Merkle trees provide a highly efficient method for verifying data consistency between nodes in a distributed system. By comparing cryptographic hashes of data ranges (leaf nodes) and their parent hashes up to a single root hash, ACE can quickly determine if tables are in sync without transferring and comparing the entire dataset. This dramatically reduces network traffic and computational load, making it ideal for verifying very large tables.
When to Use Merkle Trees
Merkle trees are most beneficial when:
- Verifying Large Tables: They are significantly faster than a full
table-difffor tables with millions or billions of rows, as the amount of data exchanged is minimal. - Frequent, Low-Impact Checks: If you need to run consistency checks frequently, the lightweight nature of a Merkle tree diff is less impactful on system performance than repeated full data scans.
- Detecting Small Divergences: They excel at quickly confirming that tables are identical or identifying that a small number of rows have diverged.
Performance Considerations
While powerful, Merkle trees are not always the optimal solution. A traditional table-diff may be more performant in scenarios where:
- A high percentage of rows have diverged: If a large portion of a table is out of sync, the Merkle tree comparison will identify differences in many branches, and the follow-up process to find the exact differing rows can be less efficient than a direct, full table scan.
- Tables are small: For small tables, the overhead of building and maintaining Merkle trees can be greater than the time it takes to perform a quick
table-diff.
Using Merkle Trees
You must perform two setup steps before using Merkle trees effectively. The first command adds cluster-level operators used by Merkle trees:
./ace mtree init cluster_name
The second command creates the Merkle metadata table and triggers for the target table:
./ace mtree build cluster_name schema.table_name
Building the per-table Merkle tree is typically a one-time operation. After that, ACE tracks changes and updates the tree automatically during diffs (or via mtree listen / mtree update).

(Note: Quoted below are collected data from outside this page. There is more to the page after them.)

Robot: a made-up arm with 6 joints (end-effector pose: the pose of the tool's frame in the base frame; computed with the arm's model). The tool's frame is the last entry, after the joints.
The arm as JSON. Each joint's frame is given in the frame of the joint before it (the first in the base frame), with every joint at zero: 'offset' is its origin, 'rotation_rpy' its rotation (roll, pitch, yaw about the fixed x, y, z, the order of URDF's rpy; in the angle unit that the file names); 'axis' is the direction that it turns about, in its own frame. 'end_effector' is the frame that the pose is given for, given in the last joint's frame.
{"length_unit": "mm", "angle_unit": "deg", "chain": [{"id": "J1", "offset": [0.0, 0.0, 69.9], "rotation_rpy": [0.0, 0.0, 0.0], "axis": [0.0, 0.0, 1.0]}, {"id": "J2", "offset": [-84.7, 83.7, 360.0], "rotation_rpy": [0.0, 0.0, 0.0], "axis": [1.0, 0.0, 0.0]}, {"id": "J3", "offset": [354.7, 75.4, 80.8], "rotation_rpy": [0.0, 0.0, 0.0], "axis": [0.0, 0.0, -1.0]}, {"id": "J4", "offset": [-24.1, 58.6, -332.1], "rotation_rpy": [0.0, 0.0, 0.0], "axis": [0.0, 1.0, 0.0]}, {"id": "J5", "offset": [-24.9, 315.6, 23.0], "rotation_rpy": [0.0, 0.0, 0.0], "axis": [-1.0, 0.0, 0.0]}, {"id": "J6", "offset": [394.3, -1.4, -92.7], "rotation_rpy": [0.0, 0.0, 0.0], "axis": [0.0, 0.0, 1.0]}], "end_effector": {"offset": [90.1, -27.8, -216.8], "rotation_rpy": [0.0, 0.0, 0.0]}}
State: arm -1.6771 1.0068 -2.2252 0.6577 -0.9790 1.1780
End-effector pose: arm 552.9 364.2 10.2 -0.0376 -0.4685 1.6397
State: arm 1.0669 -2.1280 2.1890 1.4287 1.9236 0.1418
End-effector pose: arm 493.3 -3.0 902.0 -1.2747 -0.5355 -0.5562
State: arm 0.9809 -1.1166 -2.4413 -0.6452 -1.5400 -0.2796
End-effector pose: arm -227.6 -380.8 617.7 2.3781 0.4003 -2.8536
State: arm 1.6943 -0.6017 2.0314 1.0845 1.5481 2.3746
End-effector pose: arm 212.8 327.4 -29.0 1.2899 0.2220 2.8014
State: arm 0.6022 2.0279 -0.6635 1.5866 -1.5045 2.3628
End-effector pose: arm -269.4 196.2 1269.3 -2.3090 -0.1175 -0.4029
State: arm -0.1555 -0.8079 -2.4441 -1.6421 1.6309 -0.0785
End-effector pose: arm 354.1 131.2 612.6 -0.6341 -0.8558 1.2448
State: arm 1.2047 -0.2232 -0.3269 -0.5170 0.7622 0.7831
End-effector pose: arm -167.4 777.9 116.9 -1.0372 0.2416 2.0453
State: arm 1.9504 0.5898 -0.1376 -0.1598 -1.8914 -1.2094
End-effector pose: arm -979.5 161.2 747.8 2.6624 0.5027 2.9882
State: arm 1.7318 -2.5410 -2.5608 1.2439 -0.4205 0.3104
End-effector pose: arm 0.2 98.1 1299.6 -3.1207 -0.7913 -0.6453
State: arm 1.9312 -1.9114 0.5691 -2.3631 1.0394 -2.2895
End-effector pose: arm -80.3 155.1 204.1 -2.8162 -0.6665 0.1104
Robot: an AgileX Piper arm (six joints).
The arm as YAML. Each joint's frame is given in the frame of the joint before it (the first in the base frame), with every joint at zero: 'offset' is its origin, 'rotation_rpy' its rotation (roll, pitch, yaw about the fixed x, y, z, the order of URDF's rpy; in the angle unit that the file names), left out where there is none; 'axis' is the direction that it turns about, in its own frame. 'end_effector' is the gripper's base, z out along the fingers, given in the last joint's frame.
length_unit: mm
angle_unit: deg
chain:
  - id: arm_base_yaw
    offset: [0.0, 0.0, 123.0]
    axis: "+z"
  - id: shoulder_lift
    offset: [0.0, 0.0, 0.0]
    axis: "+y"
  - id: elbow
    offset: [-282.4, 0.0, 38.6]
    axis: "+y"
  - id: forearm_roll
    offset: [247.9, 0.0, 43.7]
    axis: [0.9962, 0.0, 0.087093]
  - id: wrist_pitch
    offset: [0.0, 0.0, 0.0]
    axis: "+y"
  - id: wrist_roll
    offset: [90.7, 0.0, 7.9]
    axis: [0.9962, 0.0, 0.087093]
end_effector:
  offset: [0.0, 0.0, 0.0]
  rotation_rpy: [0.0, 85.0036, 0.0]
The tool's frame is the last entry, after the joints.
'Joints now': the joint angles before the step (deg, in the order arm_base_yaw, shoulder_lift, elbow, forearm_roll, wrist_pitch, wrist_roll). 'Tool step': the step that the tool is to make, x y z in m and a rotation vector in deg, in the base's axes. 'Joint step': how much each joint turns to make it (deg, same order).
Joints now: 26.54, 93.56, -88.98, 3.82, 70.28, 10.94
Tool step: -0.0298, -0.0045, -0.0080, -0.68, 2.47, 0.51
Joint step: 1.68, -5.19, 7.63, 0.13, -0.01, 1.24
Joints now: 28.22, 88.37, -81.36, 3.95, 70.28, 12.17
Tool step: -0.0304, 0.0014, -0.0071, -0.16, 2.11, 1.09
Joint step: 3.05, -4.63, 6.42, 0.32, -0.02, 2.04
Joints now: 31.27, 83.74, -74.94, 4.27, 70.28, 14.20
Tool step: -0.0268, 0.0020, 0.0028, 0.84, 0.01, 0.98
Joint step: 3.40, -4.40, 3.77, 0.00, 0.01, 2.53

Because Merkle mode is designed for very large tables, ACE uses probabilistic estimates (row counts, primary key ranges, etc.). For best results, ensure your table has fresh statistics with the Postgres ANALYZE command. You can pass --analyse=true during build, but on very large tables you may prefer to run ANALYZE manually at a more convenient time.

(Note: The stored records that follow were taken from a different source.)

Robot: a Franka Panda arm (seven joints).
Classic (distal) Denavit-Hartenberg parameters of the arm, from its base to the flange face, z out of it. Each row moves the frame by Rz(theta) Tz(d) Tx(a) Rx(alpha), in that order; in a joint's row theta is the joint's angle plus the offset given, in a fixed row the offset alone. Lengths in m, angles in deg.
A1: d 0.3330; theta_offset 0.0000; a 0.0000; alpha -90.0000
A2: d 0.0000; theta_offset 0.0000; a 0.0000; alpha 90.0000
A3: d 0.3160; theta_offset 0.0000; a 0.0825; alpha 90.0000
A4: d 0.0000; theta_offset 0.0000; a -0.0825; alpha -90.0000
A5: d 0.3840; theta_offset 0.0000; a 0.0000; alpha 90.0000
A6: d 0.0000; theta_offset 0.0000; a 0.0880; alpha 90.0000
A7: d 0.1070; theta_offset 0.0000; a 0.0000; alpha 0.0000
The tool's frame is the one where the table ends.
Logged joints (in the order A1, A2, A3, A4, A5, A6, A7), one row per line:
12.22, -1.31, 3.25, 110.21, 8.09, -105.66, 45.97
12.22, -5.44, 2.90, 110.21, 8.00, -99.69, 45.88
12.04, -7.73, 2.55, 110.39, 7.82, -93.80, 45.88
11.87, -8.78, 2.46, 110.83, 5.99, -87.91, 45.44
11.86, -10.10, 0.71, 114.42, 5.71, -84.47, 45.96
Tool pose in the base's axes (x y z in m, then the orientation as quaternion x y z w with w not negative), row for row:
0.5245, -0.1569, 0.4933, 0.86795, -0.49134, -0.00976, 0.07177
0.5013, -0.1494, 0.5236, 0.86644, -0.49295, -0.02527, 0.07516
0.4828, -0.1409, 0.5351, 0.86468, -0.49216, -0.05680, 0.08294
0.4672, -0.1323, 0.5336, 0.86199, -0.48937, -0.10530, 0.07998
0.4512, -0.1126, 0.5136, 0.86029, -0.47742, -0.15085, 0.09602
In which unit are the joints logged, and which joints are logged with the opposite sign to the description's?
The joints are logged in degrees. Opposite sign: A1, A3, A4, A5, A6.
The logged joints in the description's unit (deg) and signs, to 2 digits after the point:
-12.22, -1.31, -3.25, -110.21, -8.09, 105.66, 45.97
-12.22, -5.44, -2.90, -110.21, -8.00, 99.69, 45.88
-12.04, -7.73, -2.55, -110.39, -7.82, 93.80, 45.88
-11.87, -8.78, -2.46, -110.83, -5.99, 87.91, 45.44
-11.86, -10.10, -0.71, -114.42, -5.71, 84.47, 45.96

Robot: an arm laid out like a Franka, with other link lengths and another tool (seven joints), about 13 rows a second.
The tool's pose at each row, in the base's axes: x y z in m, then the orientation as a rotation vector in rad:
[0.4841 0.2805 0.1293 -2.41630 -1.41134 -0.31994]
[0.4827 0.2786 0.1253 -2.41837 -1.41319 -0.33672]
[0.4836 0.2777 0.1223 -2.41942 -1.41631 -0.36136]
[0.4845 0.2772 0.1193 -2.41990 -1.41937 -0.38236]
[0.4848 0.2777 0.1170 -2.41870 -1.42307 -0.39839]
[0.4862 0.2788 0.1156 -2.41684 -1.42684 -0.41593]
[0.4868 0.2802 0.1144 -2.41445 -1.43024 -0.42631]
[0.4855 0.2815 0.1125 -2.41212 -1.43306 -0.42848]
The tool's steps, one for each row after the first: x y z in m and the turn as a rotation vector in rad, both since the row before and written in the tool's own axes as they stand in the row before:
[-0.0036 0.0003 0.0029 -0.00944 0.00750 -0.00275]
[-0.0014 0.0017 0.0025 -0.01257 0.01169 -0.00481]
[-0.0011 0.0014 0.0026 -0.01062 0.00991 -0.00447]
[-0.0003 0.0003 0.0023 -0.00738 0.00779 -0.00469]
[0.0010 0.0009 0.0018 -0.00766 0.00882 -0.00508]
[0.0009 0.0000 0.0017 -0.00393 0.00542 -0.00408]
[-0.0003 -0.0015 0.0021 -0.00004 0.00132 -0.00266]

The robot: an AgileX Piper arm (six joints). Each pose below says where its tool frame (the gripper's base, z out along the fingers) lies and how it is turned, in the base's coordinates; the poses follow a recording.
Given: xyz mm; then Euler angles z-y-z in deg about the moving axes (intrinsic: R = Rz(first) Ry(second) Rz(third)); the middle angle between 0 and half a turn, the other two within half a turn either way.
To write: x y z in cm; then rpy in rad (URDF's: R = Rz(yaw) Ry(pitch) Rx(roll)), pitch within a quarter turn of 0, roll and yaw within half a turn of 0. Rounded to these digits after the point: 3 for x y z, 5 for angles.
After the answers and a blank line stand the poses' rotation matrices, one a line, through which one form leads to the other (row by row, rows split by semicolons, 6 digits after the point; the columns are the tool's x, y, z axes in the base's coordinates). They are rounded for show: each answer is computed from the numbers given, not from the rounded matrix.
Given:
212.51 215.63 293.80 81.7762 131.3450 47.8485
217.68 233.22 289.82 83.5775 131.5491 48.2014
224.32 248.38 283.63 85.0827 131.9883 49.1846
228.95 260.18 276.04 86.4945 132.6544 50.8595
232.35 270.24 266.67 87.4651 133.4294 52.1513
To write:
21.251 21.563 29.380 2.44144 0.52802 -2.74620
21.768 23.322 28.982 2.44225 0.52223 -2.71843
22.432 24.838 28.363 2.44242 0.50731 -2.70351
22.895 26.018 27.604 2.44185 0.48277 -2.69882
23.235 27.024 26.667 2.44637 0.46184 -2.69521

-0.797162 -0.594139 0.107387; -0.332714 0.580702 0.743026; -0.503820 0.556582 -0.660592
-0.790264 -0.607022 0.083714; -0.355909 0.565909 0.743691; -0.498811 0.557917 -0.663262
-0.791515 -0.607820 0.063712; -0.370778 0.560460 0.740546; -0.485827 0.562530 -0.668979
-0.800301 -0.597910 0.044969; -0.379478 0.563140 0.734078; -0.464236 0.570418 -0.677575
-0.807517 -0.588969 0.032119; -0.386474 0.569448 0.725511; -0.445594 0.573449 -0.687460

Then, invoke ACE to compare Merkle trees across nodes and write a diff report (and optional HTML):
./ace mtree table-diff cluster_name schema.table_name
Finally, you can use the diff file to initiate table repair with the ACE table-repair command:
./ace table-repair --diff-file=<diff-file-from-mtree-diff> --source-of-truth=n1 cluster_name schema.table_name
Note
Running mtree listen can help keep trees current; every mtree table-diff also performs an on-demand update before comparing.

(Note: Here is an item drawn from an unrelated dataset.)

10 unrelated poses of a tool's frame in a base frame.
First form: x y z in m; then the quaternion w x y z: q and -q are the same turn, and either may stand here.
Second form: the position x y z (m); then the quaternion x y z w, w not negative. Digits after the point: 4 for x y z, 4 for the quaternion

Building Merkle Trees in Parallel (for Very Large Tables)
If a table is extremely large (e.g., ~1B rows or ~1 TB), remote building the Merkle tree from a single ACE node can be slowed by network latency. You can parallelize the build (per node) to speed up the process.
On one node, compute ranges and start hashing and writing the ranges to a file:
./ace mtree build --max-cpu-ratio=1 --write-ranges=true cluster_name schema.table_name
Then, copy the generated ranges file to other nodes (e.g., with scp).
On each other node, build using the shared ranges file, targeting only that node:
./ace mtree build --max-cpu-ratio=1 --nodes=n2 \
--ranges-file=/path/to/ranges-file.txt \
cluster_name schema.table_name
Repeat this process on each node in your cluster, using exactly one node per run so ACE doesn’t attempt remote creation from that host.
Available Commands
Below is a summary of the available mtree commands.
mtree build: Builds a Merkle tree for a table on all nodes.mtree init: Initializes database objects needed for Merkle tree operations.mtree listen: Starts a long-running process to listen for changes and auto-update Merkle trees.mtree table-diff: Compares Merkle trees of a table across nodes to find inconsistencies.mtree teardown: Drops all database objects created bymtree init.mtree teardown-table: Removes all database objects associated with a single table’s Merkle tree.mtree update: Manually applies changes to a table’s Merkle tree.